Content starts
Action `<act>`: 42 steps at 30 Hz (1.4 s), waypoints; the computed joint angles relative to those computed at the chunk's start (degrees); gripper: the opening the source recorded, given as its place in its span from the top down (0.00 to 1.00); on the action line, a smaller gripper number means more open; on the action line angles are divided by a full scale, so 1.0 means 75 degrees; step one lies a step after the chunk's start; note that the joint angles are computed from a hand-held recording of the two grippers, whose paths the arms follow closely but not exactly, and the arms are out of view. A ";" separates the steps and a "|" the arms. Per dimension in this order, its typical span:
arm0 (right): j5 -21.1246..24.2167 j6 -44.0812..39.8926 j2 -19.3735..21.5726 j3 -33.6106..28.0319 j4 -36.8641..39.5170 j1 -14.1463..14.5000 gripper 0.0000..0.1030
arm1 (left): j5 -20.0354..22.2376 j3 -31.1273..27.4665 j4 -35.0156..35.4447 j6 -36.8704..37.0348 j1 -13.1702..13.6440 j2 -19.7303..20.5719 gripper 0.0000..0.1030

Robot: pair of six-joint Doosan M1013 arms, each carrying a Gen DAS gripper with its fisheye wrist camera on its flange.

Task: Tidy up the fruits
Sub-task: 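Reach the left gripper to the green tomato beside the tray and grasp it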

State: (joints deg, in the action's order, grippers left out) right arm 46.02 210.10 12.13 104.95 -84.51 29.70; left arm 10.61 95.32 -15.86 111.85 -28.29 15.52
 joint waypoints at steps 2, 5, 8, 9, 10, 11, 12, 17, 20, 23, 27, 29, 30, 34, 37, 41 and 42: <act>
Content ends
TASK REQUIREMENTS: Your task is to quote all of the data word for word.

EXPECTED ANSWER:
Action `<act>`: 42 steps at 30 Hz (1.4 s), waypoints; the computed joint angles relative to those computed at the chunk's start (degrees); gripper: the opening the source recorded, given as its place in its span from the top down (0.00 to 1.00); on the action line, a smaller gripper number means more open; on the action line angles are divided by a full scale, so 1.0 means 75 degrees; step one lies a step after the chunk's start; note that the joint angles are computed from a hand-held recording of the two grippers, whose paths the arms follow closely but not exactly, and the arms are out of view. A ";" separates the steps and a "|" the arms. Per dimension in this order, its typical span:
arm0 (right): j5 -21.1246..24.2167 j6 -44.0812..39.8926 j2 -19.3735..21.5726 j3 -33.6106..28.0319 j4 -36.8641..39.5170 j1 -14.1463..14.5000 gripper 0.0000..0.1030
arm1 (left): j5 -20.0354..22.2376 j3 -31.1273..27.4665 j4 -35.0156..35.4447 j6 -36.8704..37.0348 j1 -13.1702..13.6440 j2 -19.7303..20.5719 gripper 0.0000..0.1030

Robot: pair of six-joint Doosan M1013 arms, each carrying a Gen DAS gripper with its fisheye wrist camera on its flange.

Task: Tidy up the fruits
Sub-task: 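Reach the left gripper to the green tomato beside the tray and grasp it
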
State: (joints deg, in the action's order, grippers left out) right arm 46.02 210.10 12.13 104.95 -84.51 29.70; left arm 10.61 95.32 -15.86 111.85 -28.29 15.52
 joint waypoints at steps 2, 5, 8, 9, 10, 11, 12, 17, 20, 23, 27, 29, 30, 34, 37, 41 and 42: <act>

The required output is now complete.